Question

Can u put the two equations in slope intercept form

Answer 1

To answer this question, we need to rewrite both equations in the slope-intercept form of the line. To achieve this, we can proceed as follows:

1. We need to isolate the variable y in both equations. In the first equation, we need to subtract 3x from both sides of the equation:

`3x+2y=2\Rightarrow3x-3x+2y=2-3x\Rightarrow2y=2-3x`

And now, we need to divide both sides by 2 (to isolate the y variable):

`(2y)/(2)=(2)/(2)-(3x)/(2)\Rightarrow y=1-(3)/(2)x\Rightarrow y=-(3)/(2)x+1`

2. We can proceed in a similar way to find the slope-intercept form of the other line:

`2x-4y=12\Rightarrow2x-2x-4y=12-2x\Rightarrow-4y=12-2x`

Then, we have:

`-(4y)/(4)=(12)/(4)-(2)/(4)x\Rightarrow-y=3-(1)/(2)x\Rightarrow y=(1)/(2)x-3`

Then, we have both line equations in the slope-intercept form.

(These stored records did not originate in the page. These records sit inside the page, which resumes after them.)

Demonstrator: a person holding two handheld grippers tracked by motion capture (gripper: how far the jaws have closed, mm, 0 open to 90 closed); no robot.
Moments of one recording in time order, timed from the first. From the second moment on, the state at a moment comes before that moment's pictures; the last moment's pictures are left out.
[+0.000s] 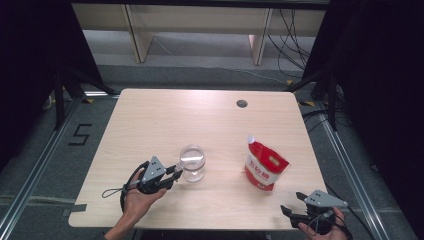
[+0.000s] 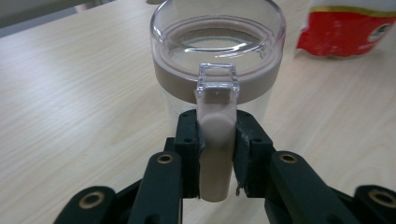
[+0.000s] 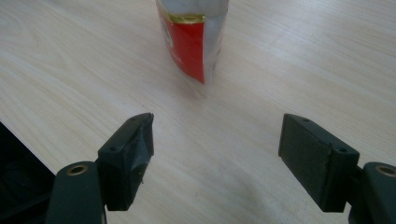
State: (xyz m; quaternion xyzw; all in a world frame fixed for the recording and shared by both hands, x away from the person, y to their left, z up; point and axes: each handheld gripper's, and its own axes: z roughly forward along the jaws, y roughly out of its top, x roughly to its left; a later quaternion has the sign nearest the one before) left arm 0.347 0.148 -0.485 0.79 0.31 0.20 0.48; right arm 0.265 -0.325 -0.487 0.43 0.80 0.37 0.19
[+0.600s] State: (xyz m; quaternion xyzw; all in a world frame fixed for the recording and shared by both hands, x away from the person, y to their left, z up) left arm 0.339 0.140 -0.486 0.81 0.27 0.18 0.50; right arm 0.265 -0.324 -0.486 0.42 0.80 0.37 0.19
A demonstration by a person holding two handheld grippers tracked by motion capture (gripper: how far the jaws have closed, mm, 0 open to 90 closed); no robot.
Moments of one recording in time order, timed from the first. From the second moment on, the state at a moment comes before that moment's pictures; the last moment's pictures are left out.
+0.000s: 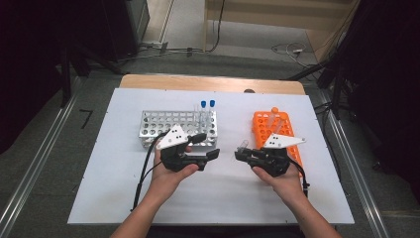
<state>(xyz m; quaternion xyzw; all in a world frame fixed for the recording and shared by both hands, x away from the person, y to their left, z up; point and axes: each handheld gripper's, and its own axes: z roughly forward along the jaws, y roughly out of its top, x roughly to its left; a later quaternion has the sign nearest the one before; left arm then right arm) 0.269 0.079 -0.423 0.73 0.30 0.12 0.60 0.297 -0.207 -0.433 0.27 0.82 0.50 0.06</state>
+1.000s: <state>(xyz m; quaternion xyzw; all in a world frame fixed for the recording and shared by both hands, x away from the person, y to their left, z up) 0.260 0.044 -0.427 0.77 0.23 0.09 0.59 0.274 -0.175 -0.433 0.22 0.84 0.50 0.03</state>
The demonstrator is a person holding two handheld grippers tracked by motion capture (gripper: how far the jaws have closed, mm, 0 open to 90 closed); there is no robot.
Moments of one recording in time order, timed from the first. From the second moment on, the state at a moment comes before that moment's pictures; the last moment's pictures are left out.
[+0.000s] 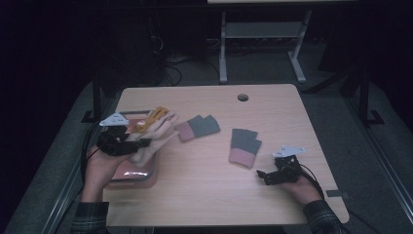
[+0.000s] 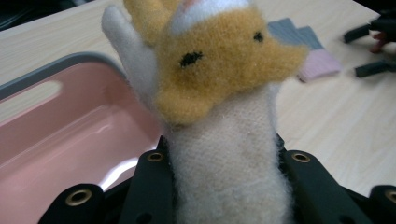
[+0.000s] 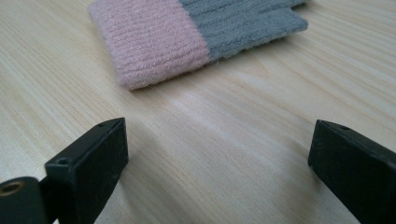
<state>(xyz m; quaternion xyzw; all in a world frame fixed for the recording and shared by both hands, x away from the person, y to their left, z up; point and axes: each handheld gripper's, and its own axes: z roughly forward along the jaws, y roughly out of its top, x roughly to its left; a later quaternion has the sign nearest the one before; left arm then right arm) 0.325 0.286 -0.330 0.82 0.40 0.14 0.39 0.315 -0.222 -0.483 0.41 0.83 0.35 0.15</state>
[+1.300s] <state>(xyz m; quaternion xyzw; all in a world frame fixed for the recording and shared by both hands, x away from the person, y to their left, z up) 0.366 0.330 -0.403 0.81 0.49 0.13 0.28 0.316 -0.222 -0.482 0.41 0.83 0.35 0.15</state>
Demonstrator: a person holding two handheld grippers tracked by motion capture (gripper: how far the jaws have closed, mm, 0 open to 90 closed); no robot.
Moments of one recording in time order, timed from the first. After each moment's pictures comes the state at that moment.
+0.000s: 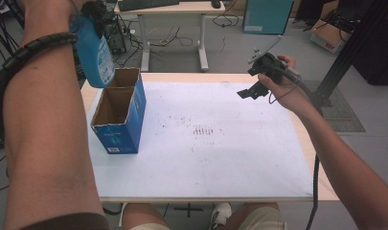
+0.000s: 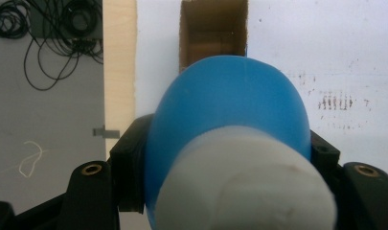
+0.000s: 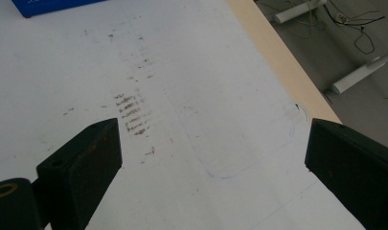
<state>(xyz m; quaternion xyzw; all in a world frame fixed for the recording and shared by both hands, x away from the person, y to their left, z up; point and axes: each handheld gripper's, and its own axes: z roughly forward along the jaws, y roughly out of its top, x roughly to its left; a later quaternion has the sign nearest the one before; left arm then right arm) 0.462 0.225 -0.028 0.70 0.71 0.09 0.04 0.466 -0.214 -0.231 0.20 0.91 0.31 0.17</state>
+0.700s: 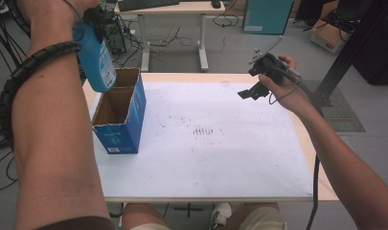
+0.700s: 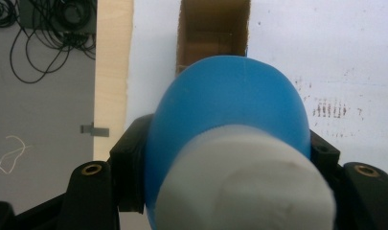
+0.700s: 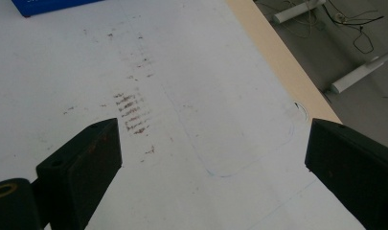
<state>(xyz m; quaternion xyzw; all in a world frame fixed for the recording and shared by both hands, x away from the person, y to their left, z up) 0.462 0.230 -0.041 0.69 0.72 0.08 0.06 0.465 -0.216 -0.232 0.20 0.91 0.32 0.17</state>
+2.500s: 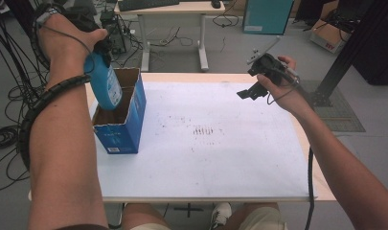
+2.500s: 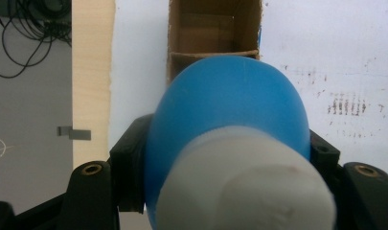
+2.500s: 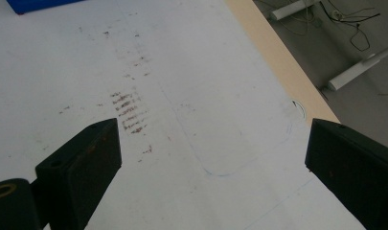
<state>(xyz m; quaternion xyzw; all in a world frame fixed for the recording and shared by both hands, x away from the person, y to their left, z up) 0.466 0.238 -0.111 0.69 0.72 0.06 0.06 0.466 -0.213 -0.232 0.20 0.91 0.31 0.17</state>
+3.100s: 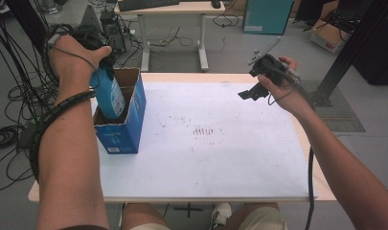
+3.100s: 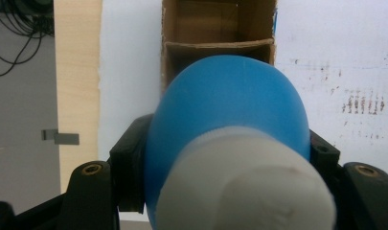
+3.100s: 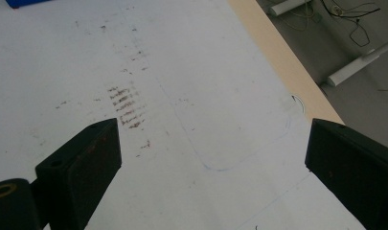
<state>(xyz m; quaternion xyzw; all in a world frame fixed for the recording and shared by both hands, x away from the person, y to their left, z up) 0.467 0.243 -0.155 0.69 0.72 0.05 0.06 0.466 -0.216 -0.235 0.21 0.92 0.30 0.17</state>
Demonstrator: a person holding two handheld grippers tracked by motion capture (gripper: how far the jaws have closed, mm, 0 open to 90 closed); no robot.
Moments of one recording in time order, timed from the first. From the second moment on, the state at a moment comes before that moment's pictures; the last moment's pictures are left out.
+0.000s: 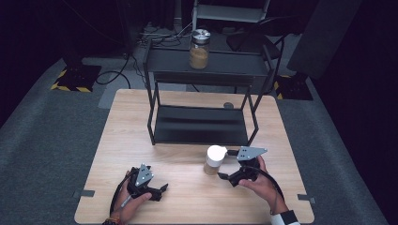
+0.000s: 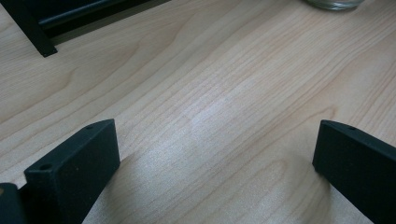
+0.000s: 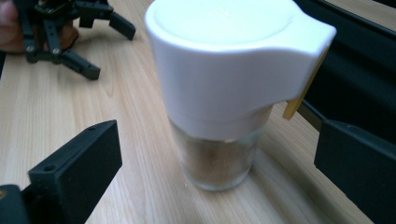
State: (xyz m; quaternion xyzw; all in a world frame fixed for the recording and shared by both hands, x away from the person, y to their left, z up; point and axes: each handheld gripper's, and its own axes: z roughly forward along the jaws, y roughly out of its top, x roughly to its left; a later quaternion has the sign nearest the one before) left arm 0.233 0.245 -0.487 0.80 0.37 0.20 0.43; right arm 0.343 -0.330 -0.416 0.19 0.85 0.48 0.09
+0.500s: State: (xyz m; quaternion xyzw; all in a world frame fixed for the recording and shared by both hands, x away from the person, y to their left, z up) left arm 0.233 0.245 -0.487 0.80 0.37 0.20 0.43; right arm 0.352 -0.308 -0.437 0.21 0.83 0.51 0.08
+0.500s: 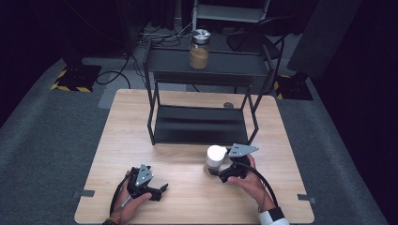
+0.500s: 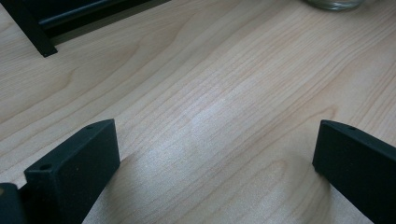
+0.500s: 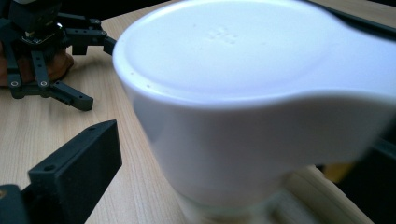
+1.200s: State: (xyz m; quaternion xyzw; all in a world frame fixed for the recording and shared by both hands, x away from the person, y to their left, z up) left arm 0.233 0.244 -0.487 0.80 0.37 0.20 0.43; right arm 0.353 -0.306 -0.457 0.22 0.80 0.56 0.08
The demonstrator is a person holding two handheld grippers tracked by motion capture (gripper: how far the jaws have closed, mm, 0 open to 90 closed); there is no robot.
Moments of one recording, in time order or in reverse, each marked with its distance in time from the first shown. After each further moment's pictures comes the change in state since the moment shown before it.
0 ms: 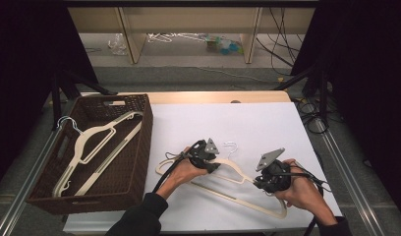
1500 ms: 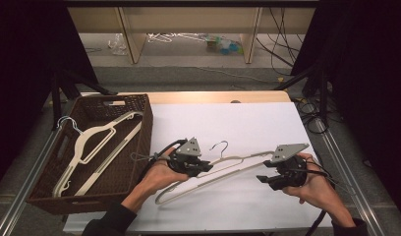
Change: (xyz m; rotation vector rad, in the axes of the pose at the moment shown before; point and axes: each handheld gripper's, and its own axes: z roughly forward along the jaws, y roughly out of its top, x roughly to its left) left arm -0.023 0.002 -0.103 -0.189 -0.141 -0.039; right arm -0.009 -0.008 -0.035 -0.226 -0.063 0.021
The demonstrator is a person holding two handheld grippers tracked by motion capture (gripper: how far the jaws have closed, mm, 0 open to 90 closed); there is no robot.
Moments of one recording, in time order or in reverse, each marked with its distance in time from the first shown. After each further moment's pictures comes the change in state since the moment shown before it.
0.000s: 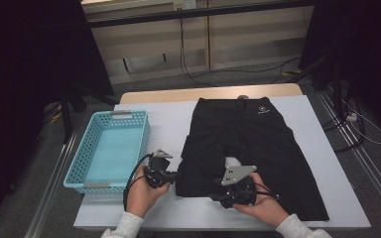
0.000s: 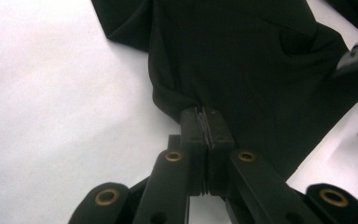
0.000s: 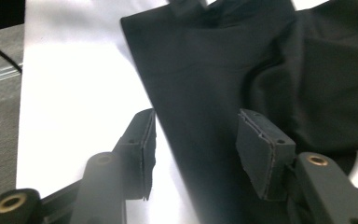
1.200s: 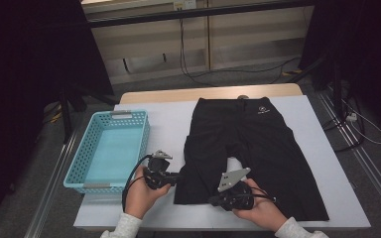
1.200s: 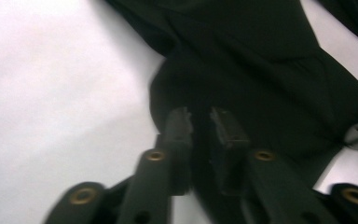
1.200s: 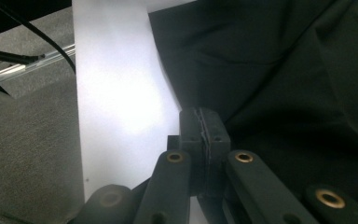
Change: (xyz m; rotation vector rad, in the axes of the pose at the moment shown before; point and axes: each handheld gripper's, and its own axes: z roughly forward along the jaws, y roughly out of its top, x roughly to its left) left arm -0.001 -0.001 -0.002 -0.002 -0.020 -0.016; right arm 0.013 0.000 0.004 0.101 0.140 0.055
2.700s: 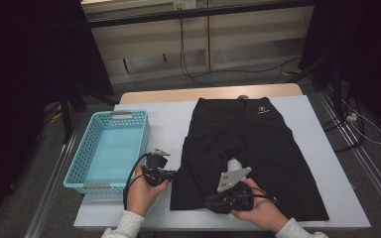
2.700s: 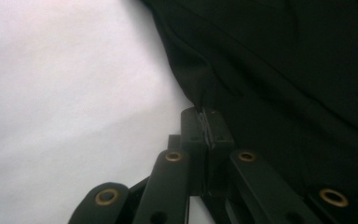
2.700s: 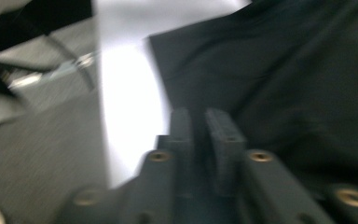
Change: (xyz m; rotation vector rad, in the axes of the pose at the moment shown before) left arm 0.010 0.001 0.006 0.017 0.058 -0.055; right arm 0.006 0.007 -0.007 -0.052 0.035 -0.001
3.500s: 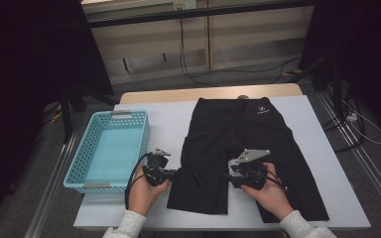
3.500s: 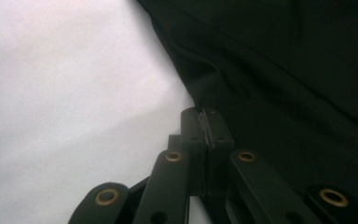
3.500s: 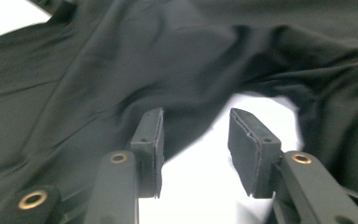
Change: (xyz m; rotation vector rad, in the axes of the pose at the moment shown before) left arm 0.001 0.000 0.004 -0.011 0.028 0.006; right arm -0.059 -0.014 -0.021 -0.017 -0.396 0.233
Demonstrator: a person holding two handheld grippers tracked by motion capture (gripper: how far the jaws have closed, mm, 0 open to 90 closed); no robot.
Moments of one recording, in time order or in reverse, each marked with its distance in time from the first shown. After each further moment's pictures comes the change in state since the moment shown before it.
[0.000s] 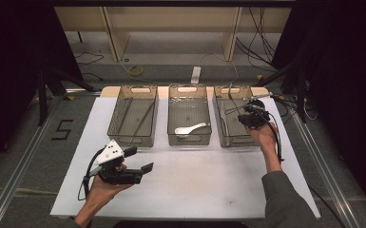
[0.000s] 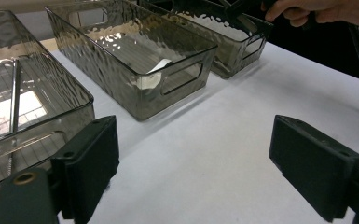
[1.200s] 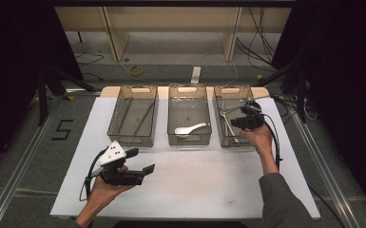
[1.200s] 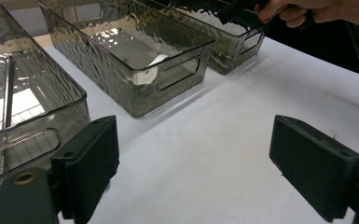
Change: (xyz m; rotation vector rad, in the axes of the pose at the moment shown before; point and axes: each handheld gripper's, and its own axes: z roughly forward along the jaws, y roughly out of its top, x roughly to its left) left arm -0.003 -0.002 0.004 0.025 -0.006 0.005; right arm 0.007 -0.003 0.006 0.031 0.099 0.055
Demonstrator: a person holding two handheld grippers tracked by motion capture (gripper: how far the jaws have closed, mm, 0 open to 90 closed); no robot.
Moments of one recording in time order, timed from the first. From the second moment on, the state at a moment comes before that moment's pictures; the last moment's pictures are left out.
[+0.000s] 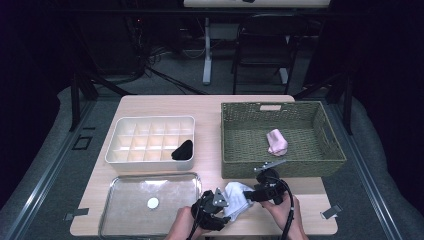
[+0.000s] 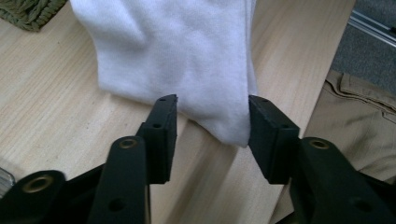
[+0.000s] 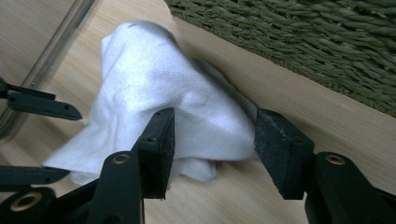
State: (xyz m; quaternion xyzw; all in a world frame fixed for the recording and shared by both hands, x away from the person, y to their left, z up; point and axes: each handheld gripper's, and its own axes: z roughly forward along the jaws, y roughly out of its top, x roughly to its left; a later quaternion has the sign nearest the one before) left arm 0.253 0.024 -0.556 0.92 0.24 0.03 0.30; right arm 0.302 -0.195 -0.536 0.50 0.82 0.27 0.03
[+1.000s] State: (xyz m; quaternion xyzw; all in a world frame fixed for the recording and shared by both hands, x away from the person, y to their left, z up) left arm 0.265 0.020 -0.564 0.91 0.26 0.02 0.32; right arm 0.298 -0.214 -0.542 0.51 0.83 0.24 0.02
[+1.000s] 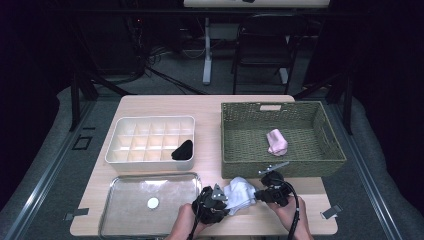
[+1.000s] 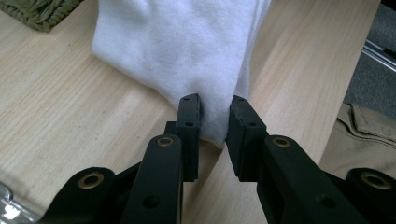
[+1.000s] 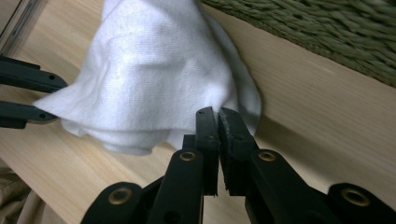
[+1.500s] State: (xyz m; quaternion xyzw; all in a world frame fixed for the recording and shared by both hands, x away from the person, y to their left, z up) left arm 0.270 0.015 -0.563 0.91 0.26 0.01 0.32; right arm 0.283 -0.229 -0.515 0.50 0.80 0.34 -0.02
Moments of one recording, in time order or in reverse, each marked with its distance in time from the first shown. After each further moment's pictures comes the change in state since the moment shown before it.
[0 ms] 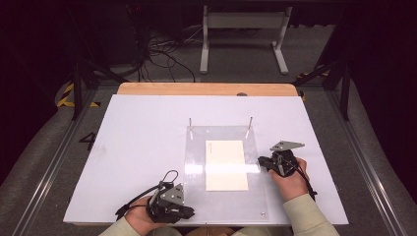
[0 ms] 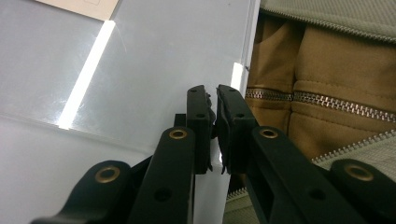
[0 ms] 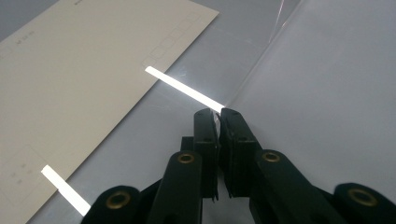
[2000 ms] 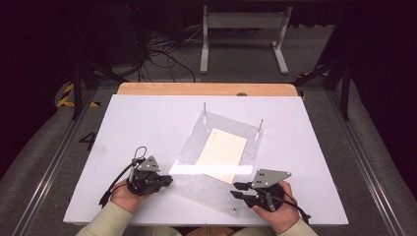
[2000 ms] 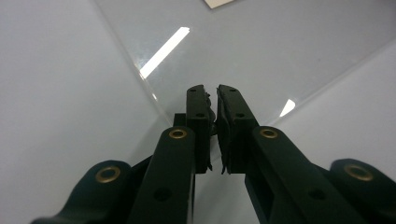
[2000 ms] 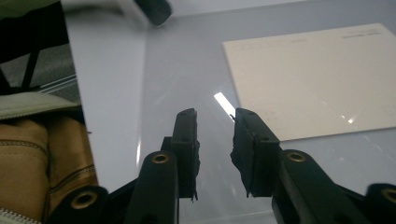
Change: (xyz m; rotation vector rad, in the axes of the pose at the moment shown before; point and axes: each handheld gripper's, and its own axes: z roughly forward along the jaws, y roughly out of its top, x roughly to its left) left arm 0.061 -0.029 -0.032 -0.102 0.251 -0.241; right arm 0.096 -0.012 -0.039 -0.135 0.325 -0.297
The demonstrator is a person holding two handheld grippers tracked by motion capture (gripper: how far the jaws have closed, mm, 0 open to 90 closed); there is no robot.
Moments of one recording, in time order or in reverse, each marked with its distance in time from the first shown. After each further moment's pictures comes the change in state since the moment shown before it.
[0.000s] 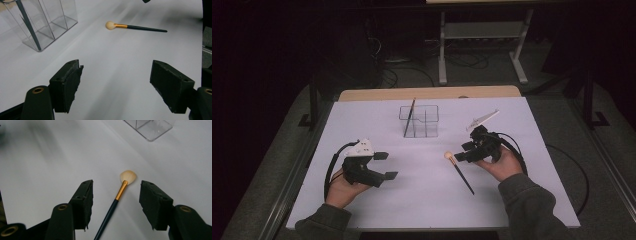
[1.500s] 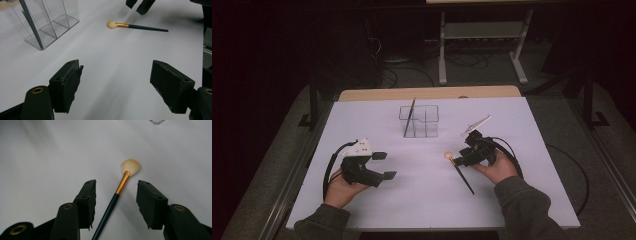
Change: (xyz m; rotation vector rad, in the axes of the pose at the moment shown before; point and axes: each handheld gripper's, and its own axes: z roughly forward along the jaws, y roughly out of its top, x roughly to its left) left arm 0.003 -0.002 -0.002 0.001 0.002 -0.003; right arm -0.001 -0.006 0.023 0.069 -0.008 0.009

Now, to graph both equations, we can use the coordinates of the x- and y-intercepts of both lines:

3. The x-intercept is the point when y = 0. Likewise, the y-intercept is the point when x = 0. We need to evaluate the equation in both cases. Then, we have:

First Line

For y = 0:

`0=-(3)/(2)x+1\Rightarrow-1=-(3)/(2)x\Rightarrow1=(3)/(2)x\Rightarrow(2)/(3)\cdot1=(2)/(3)\cdot(3)/(2)x\Rightarrow(2)/(3)=x`

Then, we have the first coordinate: (2/3, 0).

For x = 0:

`y=-(3)/(2)x+1\Rightarrow y=-(3)/(2)(0)+1\Rightarrow y=1`

Then, the other coordinate for this point is (0, 1)

To graph this line we can use these two points (0, 1) and (2/3, 0).

Second Line

We can proceed in a similar way to find these two coordinates for the second line:

For y = 0:

`y=(1)/(2)x-3\Rightarrow0=(1)/(2)x-3\Rightarrow3=(1)/(2)x\Rightarrow2.3=2\cdot(1)/(2)x\Rightarrow6=x\Rightarrow x=6`

The x-intercept is (6, 0).

For x = 0:

`y=(1)/(2)x-3\Rightarrow y=(1)/(2)\cdot(0)-3\Rightarrow y=-3`

The y-intercept is (0, -3).

To graph this line we can use these two points (0, -3) and (6, 0).

Therefore, the solution for this system of equations is x = 2, y = -2.